▶ [TRY IT] In the copy, include every entry exactly but none of the images.

▶ [RECORDS FOR THE EXERCISE]
= = = = = = =
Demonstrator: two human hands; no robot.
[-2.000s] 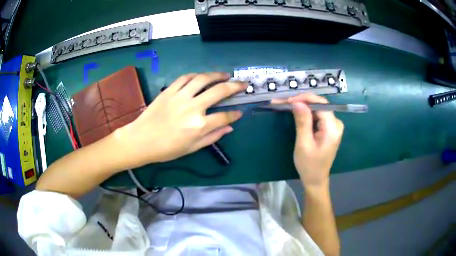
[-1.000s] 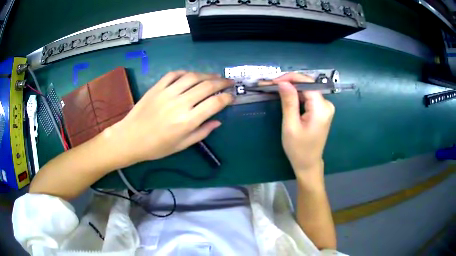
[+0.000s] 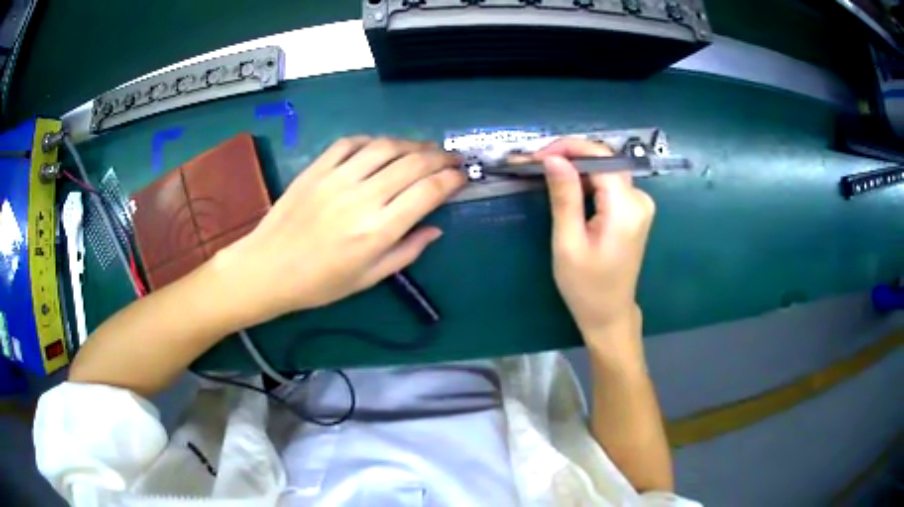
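Note:
A flat grey bar module with a row of cells lies on the green bench, partly covered by both hands. My left hand lies over its left end, fingertips on the bar beside a white-centred cell. My right hand holds a slim silver pen-like tool between thumb and fingers, nearly level above the bar. The tool's left tip is at the cell beside my left fingertips. A white sheet shows along the bar's far edge.
A brown-red pad lies left, beside a blue and yellow box with cables. A black corded stick lies below my left hand. A dark ribbed stack stands at the far side; another grey bar lies far left.
Since the earliest frame, my right hand has moved left and the tool's tip has gone from the bar's near side to the cell at my left fingertips. Little differs from one second ago.

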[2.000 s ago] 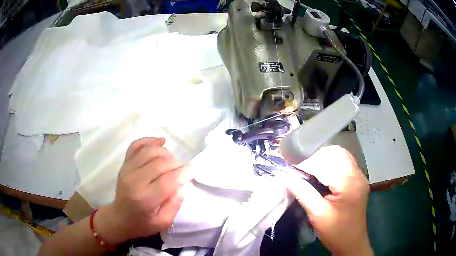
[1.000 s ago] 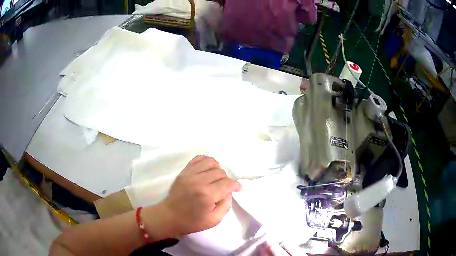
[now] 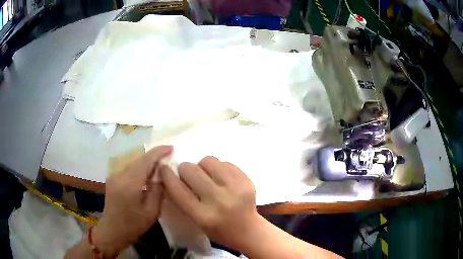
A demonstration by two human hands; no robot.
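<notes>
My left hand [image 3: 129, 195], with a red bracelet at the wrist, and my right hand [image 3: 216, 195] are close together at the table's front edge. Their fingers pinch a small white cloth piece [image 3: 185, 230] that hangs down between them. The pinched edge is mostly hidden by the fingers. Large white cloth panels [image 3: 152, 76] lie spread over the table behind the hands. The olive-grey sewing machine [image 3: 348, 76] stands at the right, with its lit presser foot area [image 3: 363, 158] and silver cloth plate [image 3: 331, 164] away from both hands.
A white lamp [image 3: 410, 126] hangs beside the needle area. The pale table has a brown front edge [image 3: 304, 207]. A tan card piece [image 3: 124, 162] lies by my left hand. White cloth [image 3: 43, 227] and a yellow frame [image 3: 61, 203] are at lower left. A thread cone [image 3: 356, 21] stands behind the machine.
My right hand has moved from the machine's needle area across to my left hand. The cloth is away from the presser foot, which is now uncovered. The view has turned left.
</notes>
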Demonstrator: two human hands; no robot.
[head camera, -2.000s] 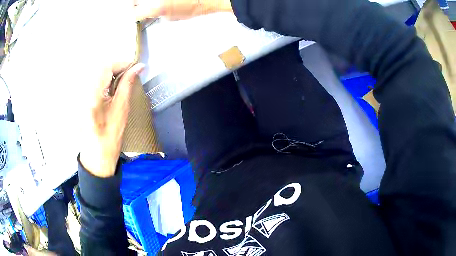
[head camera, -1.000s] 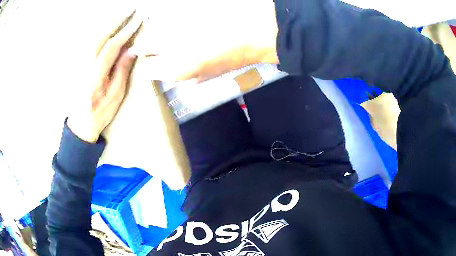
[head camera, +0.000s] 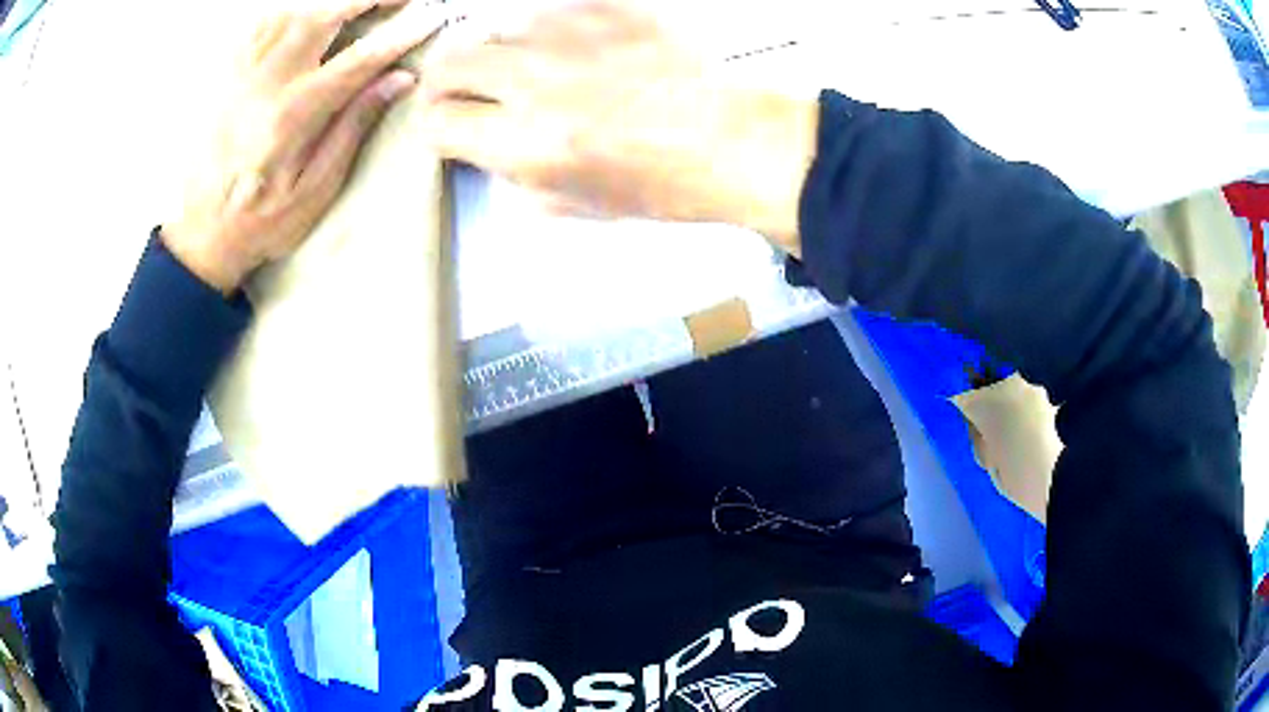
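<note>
A khaki cut panel (head camera: 355, 334) lies on the white machine table (head camera: 557, 271) and hangs over its front edge at the left, with a narrow edge strip along its right side. My left hand (head camera: 299, 139) lies on the panel's upper part, fingers pointing up and right, and holds it. My right hand (head camera: 557, 104) is blurred, with its fingertips at the panel's upper right edge beside my left fingertips. Whether the right fingers pinch the cloth cannot be told. The needle area is not visible.
A measuring tape (head camera: 557, 378) with a tan tape patch (head camera: 720, 327) runs along the table's front edge. Blue crates (head camera: 251, 626) stand below at left and right. Khaki cloth (head camera: 1013, 438) lies over the right crate. A dark looped object (head camera: 1060, 11) is at the table's far top right. Looped thread lies on my lap.
More of the table shows. The panel now hangs over the front edge in fuller view. My right hand has moved up and left, close to my left fingertips; the left hand stays on the panel.
</note>
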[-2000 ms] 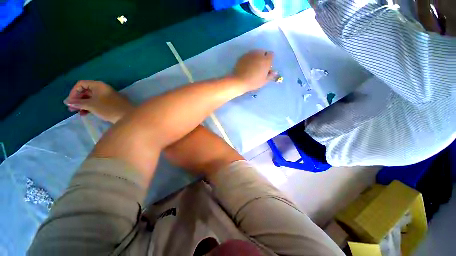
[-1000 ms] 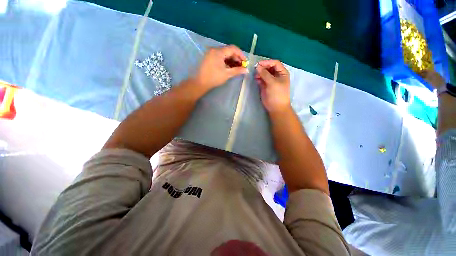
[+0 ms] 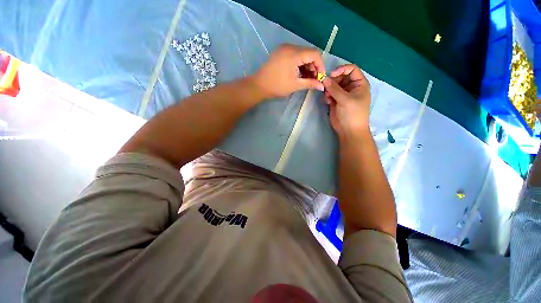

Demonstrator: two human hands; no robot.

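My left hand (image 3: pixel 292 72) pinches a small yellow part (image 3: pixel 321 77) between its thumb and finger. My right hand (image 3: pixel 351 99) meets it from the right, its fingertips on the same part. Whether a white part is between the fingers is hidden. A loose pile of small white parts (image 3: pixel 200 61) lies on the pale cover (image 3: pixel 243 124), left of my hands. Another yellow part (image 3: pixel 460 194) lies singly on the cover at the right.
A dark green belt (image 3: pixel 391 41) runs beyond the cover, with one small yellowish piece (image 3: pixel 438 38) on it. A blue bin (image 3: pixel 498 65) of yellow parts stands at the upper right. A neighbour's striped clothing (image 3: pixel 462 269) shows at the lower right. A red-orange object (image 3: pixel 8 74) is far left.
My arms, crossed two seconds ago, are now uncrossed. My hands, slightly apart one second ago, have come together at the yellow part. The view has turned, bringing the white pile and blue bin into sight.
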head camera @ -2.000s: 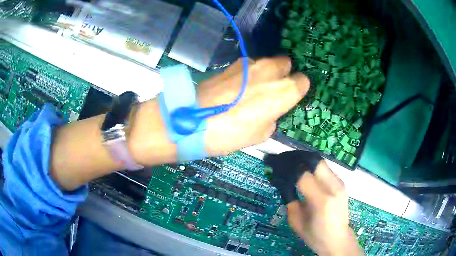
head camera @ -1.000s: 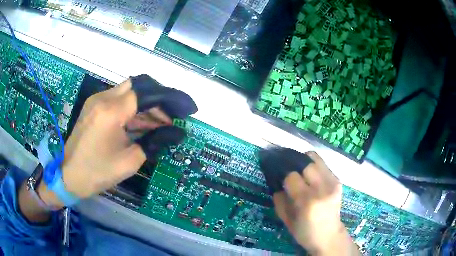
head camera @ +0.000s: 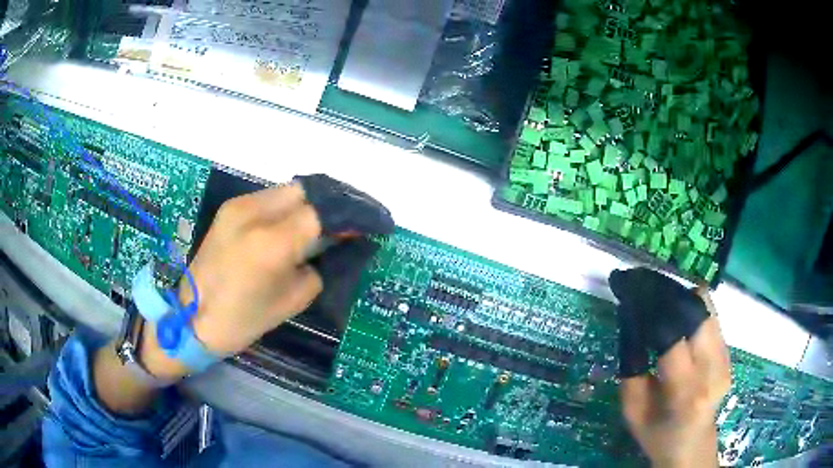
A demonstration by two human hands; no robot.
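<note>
A long dark-green circuit board (head camera: 438, 366) lies in the rails, crowded with parts. My left hand (head camera: 265, 260), with black finger cots and a light-blue wrist strap (head camera: 173, 324), has its fingertips together at the board's upper left corner. Whether they hold a connector is hidden. My right hand (head camera: 676, 375), also in black cots, is over the right part of the board, fingertips bent down near its upper edge; what is under them is hidden. A black bin (head camera: 598, 239) heaped with bright-green connectors (head camera: 630, 183) stands behind the rail.
A second green board (head camera: 87, 196) lies to the left, across a dark gap (head camera: 315, 343). A pale rail (head camera: 438, 196) runs behind the boards. Beyond it lie an instruction sheet (head camera: 247, 46), a blank pale sheet (head camera: 393, 50) and clear plastic (head camera: 461, 78). A blue cord crosses the left board.
My left hand has come from near the bin to the board's upper left corner. My right hand has shifted right along the board. The view has also shifted slightly since one second ago.
</note>
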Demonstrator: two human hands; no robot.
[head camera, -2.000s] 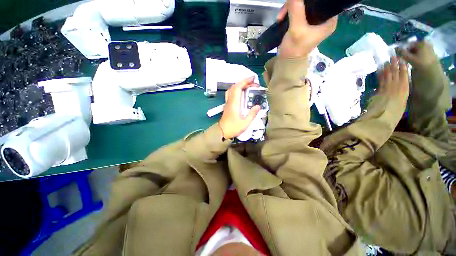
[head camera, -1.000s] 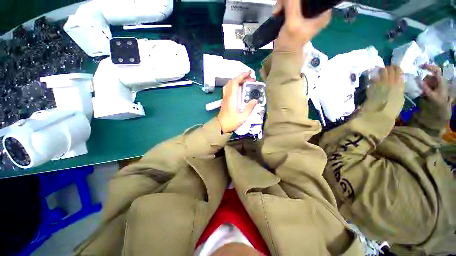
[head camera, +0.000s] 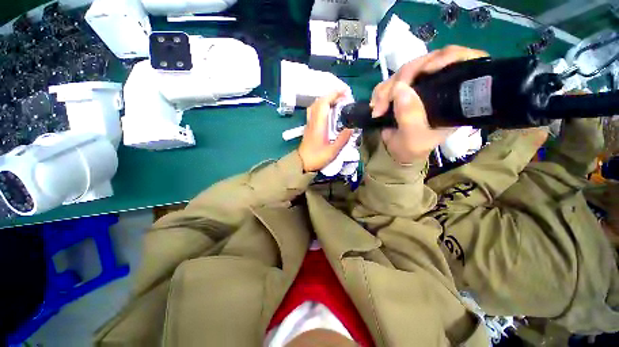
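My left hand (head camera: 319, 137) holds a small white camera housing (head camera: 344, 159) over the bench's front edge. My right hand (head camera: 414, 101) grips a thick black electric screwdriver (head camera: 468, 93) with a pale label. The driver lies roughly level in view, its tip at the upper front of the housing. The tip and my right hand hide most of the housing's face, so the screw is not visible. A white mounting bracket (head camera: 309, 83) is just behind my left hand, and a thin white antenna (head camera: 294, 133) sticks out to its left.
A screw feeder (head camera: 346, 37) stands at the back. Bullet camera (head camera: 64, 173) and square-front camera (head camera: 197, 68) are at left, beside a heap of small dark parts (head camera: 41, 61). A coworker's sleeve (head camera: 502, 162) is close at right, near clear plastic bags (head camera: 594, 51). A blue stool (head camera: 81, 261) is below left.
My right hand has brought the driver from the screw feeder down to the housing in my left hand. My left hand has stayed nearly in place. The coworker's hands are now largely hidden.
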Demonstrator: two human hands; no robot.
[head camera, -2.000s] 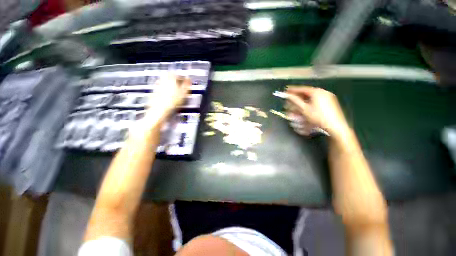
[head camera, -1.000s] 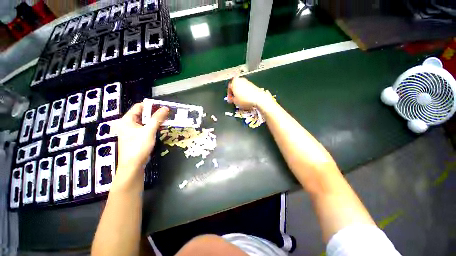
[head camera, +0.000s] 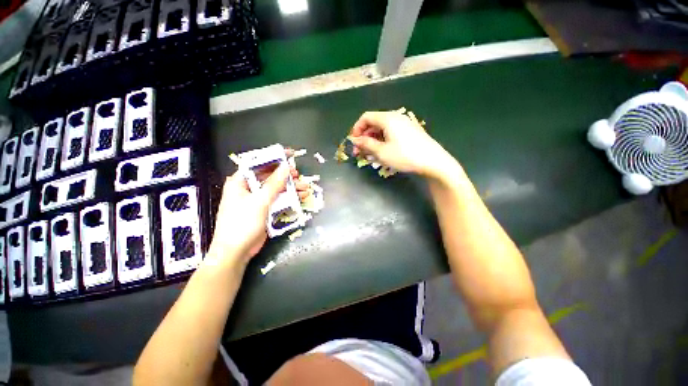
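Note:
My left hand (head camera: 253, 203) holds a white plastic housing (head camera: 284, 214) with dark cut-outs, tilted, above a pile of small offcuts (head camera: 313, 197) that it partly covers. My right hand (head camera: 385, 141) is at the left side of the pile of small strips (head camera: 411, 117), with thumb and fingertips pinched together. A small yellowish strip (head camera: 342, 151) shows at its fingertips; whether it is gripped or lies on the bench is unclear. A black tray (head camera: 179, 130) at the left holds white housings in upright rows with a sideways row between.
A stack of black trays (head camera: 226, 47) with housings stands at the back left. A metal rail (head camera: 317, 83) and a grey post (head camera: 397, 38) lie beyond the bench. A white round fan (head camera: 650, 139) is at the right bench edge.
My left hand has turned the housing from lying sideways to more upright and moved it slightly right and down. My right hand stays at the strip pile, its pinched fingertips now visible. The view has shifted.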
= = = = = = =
▶ [ANSWER SECTION]
Demonstrator: two human hands; no robot.
[-2.000s] 
[-1.000s] 
[+0.000s] 
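Note:
A flat grey bar module with a row of cells lies on the green bench, partly covered by both hands. My left hand lies over its left end, fingertips on the bar beside a white-centred cell. My right hand holds a slim silver pen-like tool between thumb and fingers, nearly level above the bar. The tool's left tip is at the cell beside my left fingertips. A white sheet shows along the bar's far edge.
A brown-red pad lies left, beside a blue and yellow box with cables. A black corded stick lies below my left hand. A dark ribbed stack stands at the far side; another grey bar lies far left.
Since the earliest frame, my right hand has moved left and the tool's tip has gone from the bar's near side to the cell at my left fingertips. Little differs from one second ago.
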
[2.000 s ago] 
[1.000 s ago] 
[now] 
A demonstration by two human hands; no robot.
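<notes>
My left hand [image 3: 129, 195], with a red bracelet at the wrist, and my right hand [image 3: 216, 195] are close together at the table's front edge. Their fingers pinch a small white cloth piece [image 3: 185, 230] that hangs down between them. The pinched edge is mostly hidden by the fingers. Large white cloth panels [image 3: 152, 76] lie spread over the table behind the hands. The olive-grey sewing machine [image 3: 348, 76] stands at the right, with its lit presser foot area [image 3: 363, 158] and silver cloth plate [image 3: 331, 164] away from both hands.
A white lamp [image 3: 410, 126] hangs beside the needle area. The pale table has a brown front edge [image 3: 304, 207]. A tan card piece [image 3: 124, 162] lies by my left hand. White cloth [image 3: 43, 227] and a yellow frame [image 3: 61, 203] are at lower left. A thread cone [image 3: 356, 21] stands behind the machine.
My right hand has moved from the machine's needle area across to my left hand. The cloth is away from the presser foot, which is now uncovered. The view has turned left.
</notes>
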Demonstrator: two human hands; no robot.
[head camera, -2.000s] 
[head camera, -1.000s] 
[head camera, +0.000s] 
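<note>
A khaki cut panel (head camera: 355, 334) lies on the white machine table (head camera: 557, 271) and hangs over its front edge at the left, with a narrow edge strip along its right side. My left hand (head camera: 299, 139) lies on the panel's upper part, fingers pointing up and right, and holds it. My right hand (head camera: 557, 104) is blurred, with its fingertips at the panel's upper right edge beside my left fingertips. Whether the right fingers pinch the cloth cannot be told. The needle area is not visible.
A measuring tape (head camera: 557, 378) with a tan tape patch (head camera: 720, 327) runs along the table's front edge. Blue crates (head camera: 251, 626) stand below at left and right. Khaki cloth (head camera: 1013, 438) lies over the right crate. A dark looped object (head camera: 1060, 11) is at the table's far top right. Looped thread lies on my lap.
More of the table shows. The panel now hangs over the front edge in fuller view. My right hand has moved up and left, close to my left fingertips; the left hand stays on the panel.
</note>
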[-2000 ms] 
[-1000 ms] 
[+0 ms] 

Demonstrator: two human hands; no robot.

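My left hand (image 3: pixel 292 72) pinches a small yellow part (image 3: pixel 321 77) between its thumb and finger. My right hand (image 3: pixel 351 99) meets it from the right, its fingertips on the same part. Whether a white part is between the fingers is hidden. A loose pile of small white parts (image 3: pixel 200 61) lies on the pale cover (image 3: pixel 243 124), left of my hands. Another yellow part (image 3: pixel 460 194) lies singly on the cover at the right.
A dark green belt (image 3: pixel 391 41) runs beyond the cover, with one small yellowish piece (image 3: pixel 438 38) on it. A blue bin (image 3: pixel 498 65) of yellow parts stands at the upper right. A neighbour's striped clothing (image 3: pixel 462 269) shows at the lower right. A red-orange object (image 3: pixel 8 74) is far left.
My arms, crossed two seconds ago, are now uncrossed. My hands, slightly apart one second ago, have come together at the yellow part. The view has turned, bringing the white pile and blue bin into sight.
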head camera @ -2.000s: 
head camera @ -1.000s: 
head camera @ +0.000s: 
A demonstration by two human hands; no robot.
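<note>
A long dark-green circuit board (head camera: 438, 366) lies in the rails, crowded with parts. My left hand (head camera: 265, 260), with black finger cots and a light-blue wrist strap (head camera: 173, 324), has its fingertips together at the board's upper left corner. Whether they hold a connector is hidden. My right hand (head camera: 676, 375), also in black cots, is over the right part of the board, fingertips bent down near its upper edge; what is under them is hidden. A black bin (head camera: 598, 239) heaped with bright-green connectors (head camera: 630, 183) stands behind the rail.
A second green board (head camera: 87, 196) lies to the left, across a dark gap (head camera: 315, 343). A pale rail (head camera: 438, 196) runs behind the boards. Beyond it lie an instruction sheet (head camera: 247, 46), a blank pale sheet (head camera: 393, 50) and clear plastic (head camera: 461, 78). A blue cord crosses the left board.
My left hand has come from near the bin to the board's upper left corner. My right hand has shifted right along the board. The view has also shifted slightly since one second ago.
</note>
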Demonstrator: two human hands; no robot.
[head camera, -2.000s] 
[head camera, -1.000s] 
[head camera, +0.000s] 
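My left hand (head camera: 319, 137) holds a small white camera housing (head camera: 344, 159) over the bench's front edge. My right hand (head camera: 414, 101) grips a thick black electric screwdriver (head camera: 468, 93) with a pale label. The driver lies roughly level in view, its tip at the upper front of the housing. The tip and my right hand hide most of the housing's face, so the screw is not visible. A white mounting bracket (head camera: 309, 83) is just behind my left hand, and a thin white antenna (head camera: 294, 133) sticks out to its left.
A screw feeder (head camera: 346, 37) stands at the back. Bullet camera (head camera: 64, 173) and square-front camera (head camera: 197, 68) are at left, beside a heap of small dark parts (head camera: 41, 61). A coworker's sleeve (head camera: 502, 162) is close at right, near clear plastic bags (head camera: 594, 51). A blue stool (head camera: 81, 261) is below left.
My right hand has brought the driver from the screw feeder down to the housing in my left hand. My left hand has stayed nearly in place. The coworker's hands are now largely hidden.
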Demonstrator: two human hands; no robot.
[head camera, -2.000s] 
[head camera, -1.000s] 
[head camera, +0.000s] 
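Note:
My left hand (head camera: 253, 203) holds a white plastic housing (head camera: 284, 214) with dark cut-outs, tilted, above a pile of small offcuts (head camera: 313, 197) that it partly covers. My right hand (head camera: 385, 141) is at the left side of the pile of small strips (head camera: 411, 117), with thumb and fingertips pinched together. A small yellowish strip (head camera: 342, 151) shows at its fingertips; whether it is gripped or lies on the bench is unclear. A black tray (head camera: 179, 130) at the left holds white housings in upright rows with a sideways row between.
A stack of black trays (head camera: 226, 47) with housings stands at the back left. A metal rail (head camera: 317, 83) and a grey post (head camera: 397, 38) lie beyond the bench. A white round fan (head camera: 650, 139) is at the right bench edge.
My left hand has turned the housing from lying sideways to more upright and moved it slightly right and down. My right hand stays at the strip pile, its pinched fingertips now visible. The view has shifted.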

This concludes the answer to the exercise.